There is no discussion about the business value of a data lake for data scientists. Everyone understands that bringing all the data together in one place makes access to data easy and quick for data scientists. Studies have shown that data scientists spend 80% of their time on data preparation. A large part of that time is wasted on gathering the data they need for analytics. A data lake reduces this waste of time and enables data scientists to start sooner with their real work: data analysis.
But must a data lake be a physical data lake? According to the original definition of a data lake the answer is: Yes. Data needed by the data scientists is copied from their original data source to the physical data lake. This is reflected clearly in how James Serna defines data lake: “A data lake is a storage repository, usually in Hadoop, that holds a vast amount of raw data in its native format until it is needed.”
Copying and moving all the data physically to one centralized environment can lead to a wide range of insurmountable problems and challenges (see also this link):
- Big data can be too big to move and too costly to store twice
- Company politics can prohibit copying of data owned by divisions or departments to a centralized environment
- Data privacy and protection regulations can prohibit storage of specific types of data together
- Data in a data lake is stored outside its original security realm
- Metadata describing the data is commonly not copied along with the data and therefore not available to the data scientists
- Some data sources, such as old mainframe databases, can be hard to copy and to keep in its original format
- Technical and organizational management of a data lake is required
Data scientists need quick and easy access to all the data they need, but must the solution be based on one centralized physical environment? Compare this to business users of a BI environment. They don’t ask for data warehouses or data marts, they ask for reports and dashboards that show data in a form that helps them with their decision making. The data warehouse or data mart are just implementations or solutions. The same applies for data lakes. Data lakes are not what the data scientists ask for, they ask for easy and quick data access. The data lake is a solution, one possible solution.
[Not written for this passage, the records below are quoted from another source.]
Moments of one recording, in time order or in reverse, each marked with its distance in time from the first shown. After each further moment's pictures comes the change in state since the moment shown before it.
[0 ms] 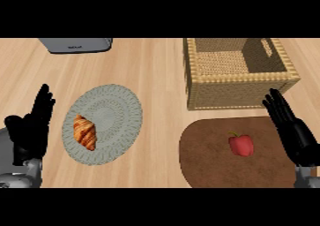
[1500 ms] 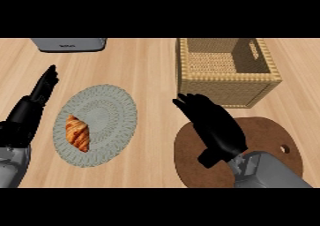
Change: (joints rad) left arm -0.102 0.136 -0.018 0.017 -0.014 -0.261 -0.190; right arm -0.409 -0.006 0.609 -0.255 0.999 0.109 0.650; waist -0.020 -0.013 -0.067
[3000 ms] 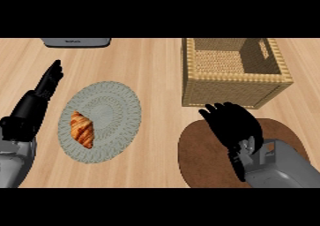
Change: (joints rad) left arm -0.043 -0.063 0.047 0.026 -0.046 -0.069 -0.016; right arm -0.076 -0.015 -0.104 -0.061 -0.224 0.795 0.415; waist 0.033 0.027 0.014
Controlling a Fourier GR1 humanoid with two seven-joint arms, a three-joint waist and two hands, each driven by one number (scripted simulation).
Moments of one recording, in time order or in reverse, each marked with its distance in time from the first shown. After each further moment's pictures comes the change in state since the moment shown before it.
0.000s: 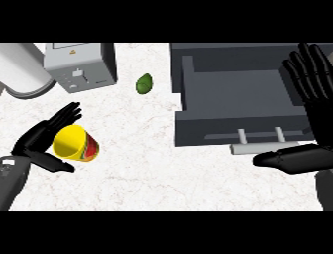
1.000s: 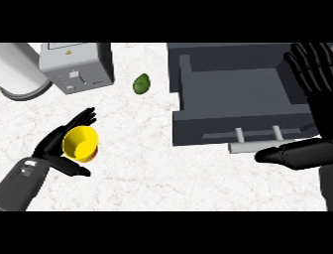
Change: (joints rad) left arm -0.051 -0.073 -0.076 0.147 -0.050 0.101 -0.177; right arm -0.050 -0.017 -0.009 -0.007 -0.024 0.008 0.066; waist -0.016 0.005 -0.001
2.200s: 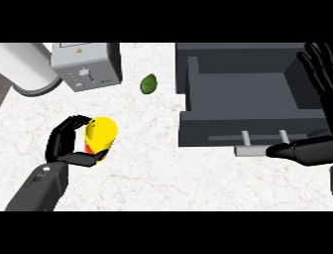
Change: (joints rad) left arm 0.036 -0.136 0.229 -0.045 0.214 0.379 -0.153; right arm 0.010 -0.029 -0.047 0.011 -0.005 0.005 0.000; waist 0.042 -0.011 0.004
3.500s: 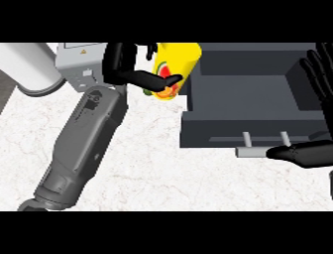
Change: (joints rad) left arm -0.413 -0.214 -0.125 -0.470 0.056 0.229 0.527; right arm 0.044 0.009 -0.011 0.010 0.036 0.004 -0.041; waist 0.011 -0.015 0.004
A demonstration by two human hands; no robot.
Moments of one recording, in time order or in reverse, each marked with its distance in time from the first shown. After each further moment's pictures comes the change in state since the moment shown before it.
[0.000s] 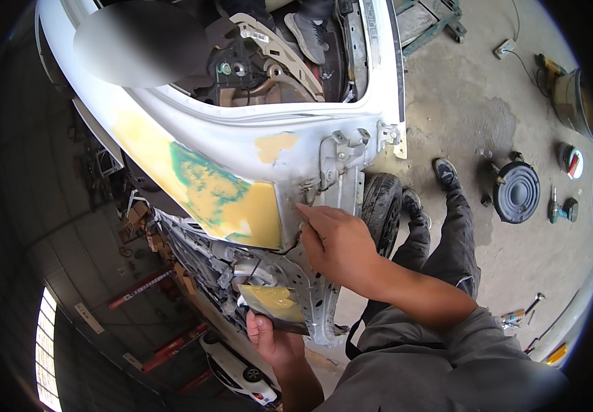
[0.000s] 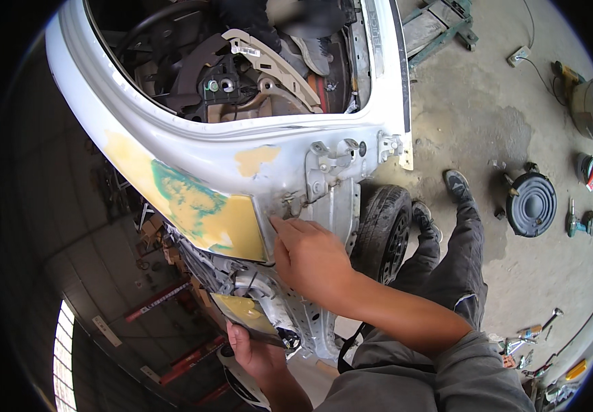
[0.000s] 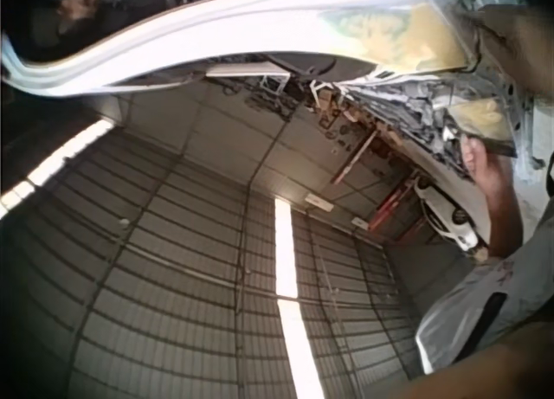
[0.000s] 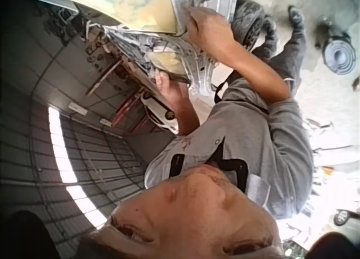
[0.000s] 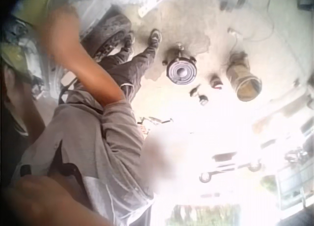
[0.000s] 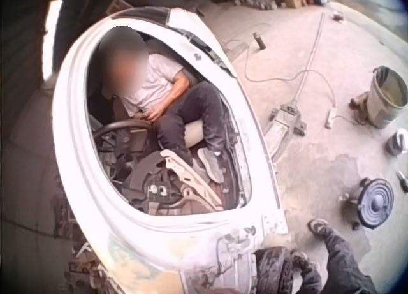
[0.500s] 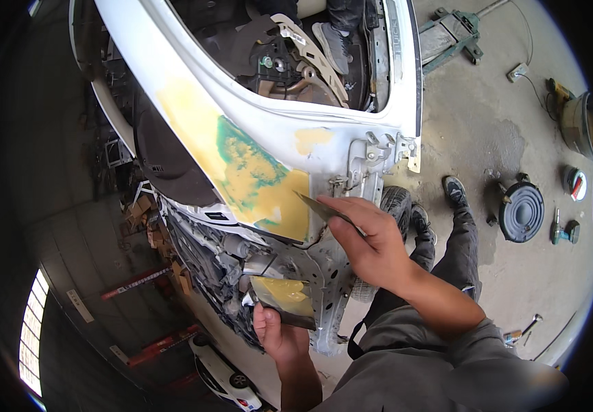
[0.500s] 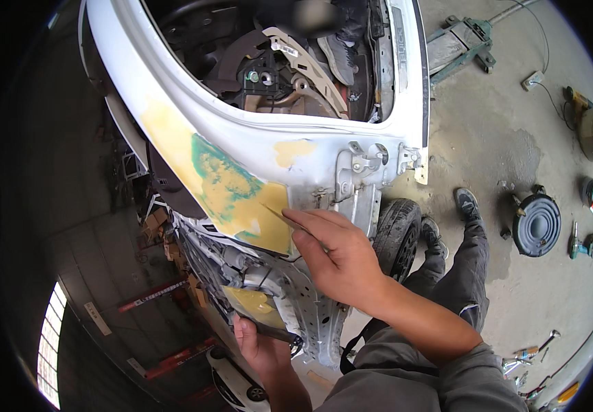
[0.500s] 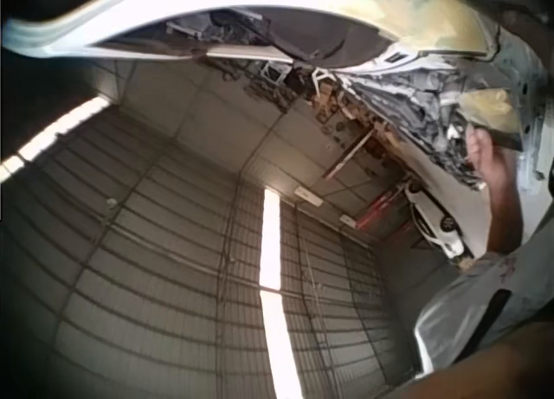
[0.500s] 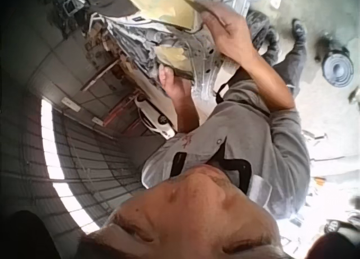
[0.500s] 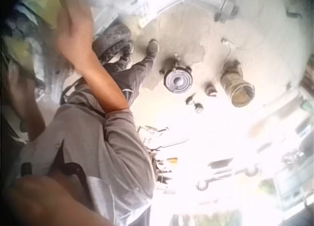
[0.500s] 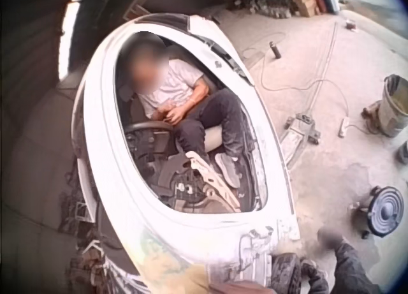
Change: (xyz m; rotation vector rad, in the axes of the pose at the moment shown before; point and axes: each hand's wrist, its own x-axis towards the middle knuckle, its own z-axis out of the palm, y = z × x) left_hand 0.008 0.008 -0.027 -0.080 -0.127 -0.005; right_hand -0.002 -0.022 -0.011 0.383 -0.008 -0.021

A different and more practical solution to fulfill the needs of data scientists is the logical data lake; a system that pretends as if all the data is stored in one centralized environment, but it can, in fact, leave the data in its original source. The goal of a logical data lake is to allow data scientists to easily and quickly get to the data, and it hides where the data is physically stored and whether it has been copied or not.
Logical data lakes can be developed with data virtualization servers such as the Denodo Platform. The Denodo Platform allows a heterogeneous set of data sources to be presented as one logical database.
Developing a logical data lake doesn’t imply that the original data sources are always accessed when the data scientists run their queries. It means that copying the original data is not the default approach to make data available for analytics. Copying is only used when technical or organizational reasons dictate that a copy must be created. And if copies are made, with a data virtualization server they’re made under its control. So, if copying and physically storing the data twice is the default approach for the physical data lake, it’s optional for the logical data lake. This makes it easier for a logical data lake to deal with the problems and challenges described above, while retaining the ease by which data scientists access data.
To summarize, the logical data lake offers the best of both worlds, meaning access to data without copying if required and access to copied data when needed. The physical data lake only offers the second option. The goal of the logical data lake is to offer data scientists easy and quick access to data and not to create a large and complex data storage environment.